O visitante tomou fôlego para nova investida:
— O senhor vai se orgulhar de Curió depois que nosso empreendimento finalizar as obras, Seu Prefeito. Serão casas de alto padrão, hotéis, urbanização, asfaltamento, e o mais importante será o aeroporto pequeno que imaginamos para vocês. Ao lado da Prefeitura já definimos um hospital e uma escola.
— Olha, acho que não dá pra alguém se orgulhar mais de um lugar, do que eu me orgulho desta cidade. Nasci aqui. Meus avós foram os primeiros moradores de Curió.
— Pois bem, vai se sentir satisfeito de ter feito parte da história do progresso deste lugar!
— Sabe de uma coisa Seu Junqueira? Temos aqui 841 habitantes, e já estou contando com a barriga da Dona Justa, professora de matemática. Essas 841 pessoas são meus amigos, e eleitores. Não preciso e nem nunca precisei dar nada pra eles que não fosse segurança de que uma coisa dessas jamais acontecesse aqui. Sabe o que este povo quer? Sossego. É uma gente honesta que só vendo! Eles trabalham muito, de sol a sol, e quando chegam em casa, depois do banho, muitos vão pro salão da capelinha jogar um carteado e conversar assuntos de família. Sim, quase todo mundo aqui é parente entre si. Somos uma cambada de irmãos, isso sim. De modo que nada acontece em Curió se não tiver apoio de todo mundo. Até as crianças, nossos futuros eleitores, dão opinião aqui na cidade, afinal o lugar vai ser administrado por eles, um dia.
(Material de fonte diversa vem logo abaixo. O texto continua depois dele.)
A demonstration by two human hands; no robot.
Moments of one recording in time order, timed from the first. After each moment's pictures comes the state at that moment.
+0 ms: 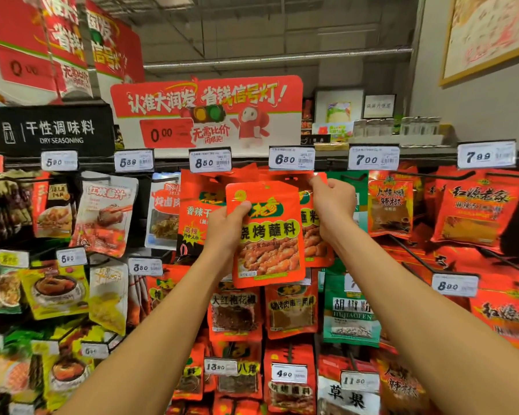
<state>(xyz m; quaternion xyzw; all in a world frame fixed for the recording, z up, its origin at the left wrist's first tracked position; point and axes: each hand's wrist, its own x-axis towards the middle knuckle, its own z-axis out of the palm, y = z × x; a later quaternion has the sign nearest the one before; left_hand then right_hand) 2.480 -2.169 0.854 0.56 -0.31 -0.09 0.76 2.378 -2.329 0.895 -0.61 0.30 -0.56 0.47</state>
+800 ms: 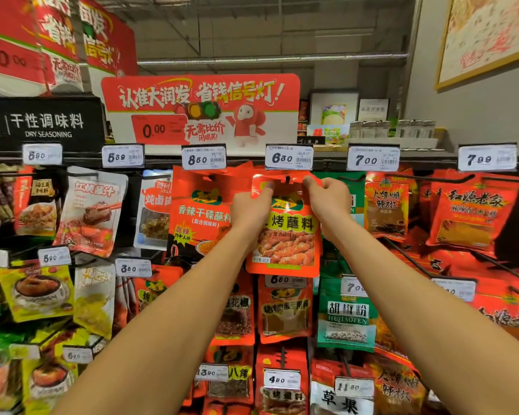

O visitante estava perplexo:
— Mas, Seu Prefeito, ainda nem ouviu minha proposta para dizer “não”. Eu quero oferecer para o senhor...
— Já escuitei o suficiente. A conversa está acabada. A coisa melhor que o senhor pode me oferecer é um adeus. É melhor o senhor ir logo pro Elisberto porque ele não atende estranho depois que escurece. Ah, e amanhã cedo o carro da prefeitura vai deixar o senhor em Messejana. Vai ser um prazer, moço. – Disse e saiu da sala porque apesar de ser final de tarde, lá dentro estava um forno.... e, já estava na hora da janta.